Return the data word for word. Pictures are to be omitted.
[Start of Attachment]
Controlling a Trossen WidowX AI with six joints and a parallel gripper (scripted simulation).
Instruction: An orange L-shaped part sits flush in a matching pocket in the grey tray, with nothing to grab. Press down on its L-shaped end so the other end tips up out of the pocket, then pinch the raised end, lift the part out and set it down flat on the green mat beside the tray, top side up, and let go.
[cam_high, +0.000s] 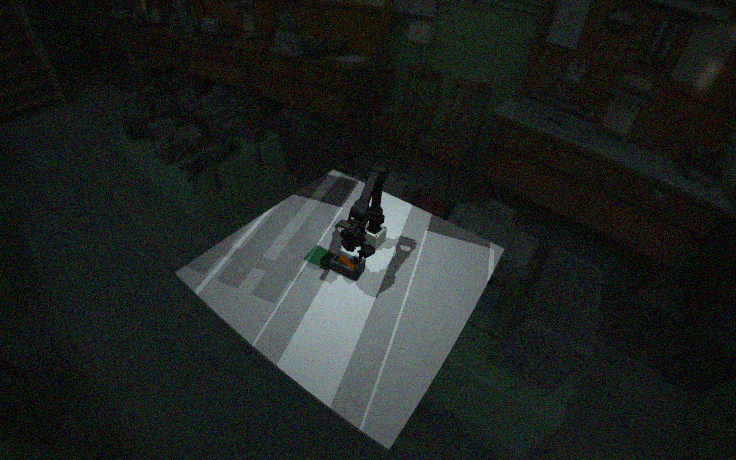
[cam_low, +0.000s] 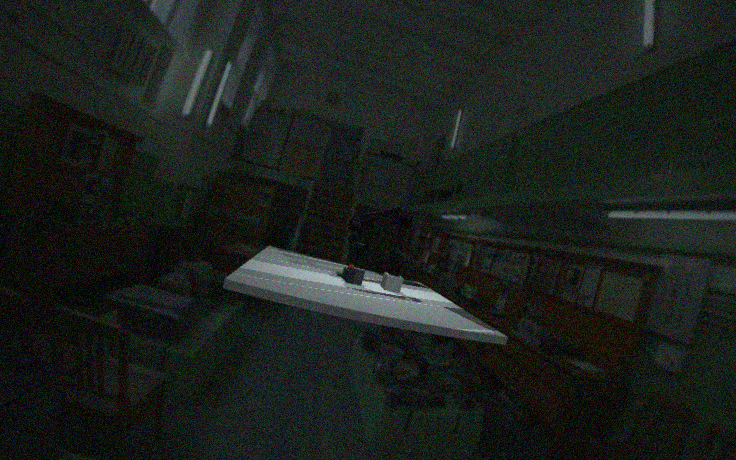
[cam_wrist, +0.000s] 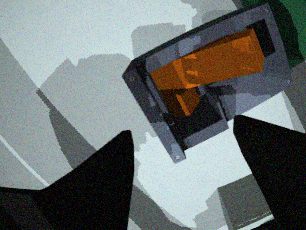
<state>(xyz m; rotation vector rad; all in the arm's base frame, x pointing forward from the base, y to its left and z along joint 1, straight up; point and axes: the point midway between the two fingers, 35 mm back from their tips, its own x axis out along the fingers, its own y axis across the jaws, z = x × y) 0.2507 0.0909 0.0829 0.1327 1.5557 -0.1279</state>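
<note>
My gripper tip is 1 cm past the orange L-shaped part, 3 cm to the left of it and 10 cm above it. The rest, counted from my gripper tip: green mat 3 cm ahead, 20 cm to the right, 16 cm below.
</note>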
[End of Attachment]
**Output below**
Controlling a Trossen WidowX AI with six joints and a parallel gripper (scripted simulation).
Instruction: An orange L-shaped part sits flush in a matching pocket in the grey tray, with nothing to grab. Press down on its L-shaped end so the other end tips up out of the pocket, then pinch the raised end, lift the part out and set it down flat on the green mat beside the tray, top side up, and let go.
[cam_high, +0.000s] 
[cam_low, +0.000s] 
[cam_wrist, +0.000s] 
<state>(xyz m; rotation vector rad; all in the arm's base frame, x pointing forward from the base, y to its left and z along joint 1, straight up; point and axes: the point midway between the two fingers, 35 mm back from their tips, its own x axis out along the fingers, its own y axis across the jaws, z = x × y) 0.2507 0.0909 0.0829 0.1327 1.5557 -0.1279</state>
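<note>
My gripper tip is 1 cm past the orange L-shaped part, 3 cm to the left of it and 10 cm above it. The rest, counted from my gripper tip: green mat 3 cm ahead, 20 cm to the right, 16 cm below.
</note>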

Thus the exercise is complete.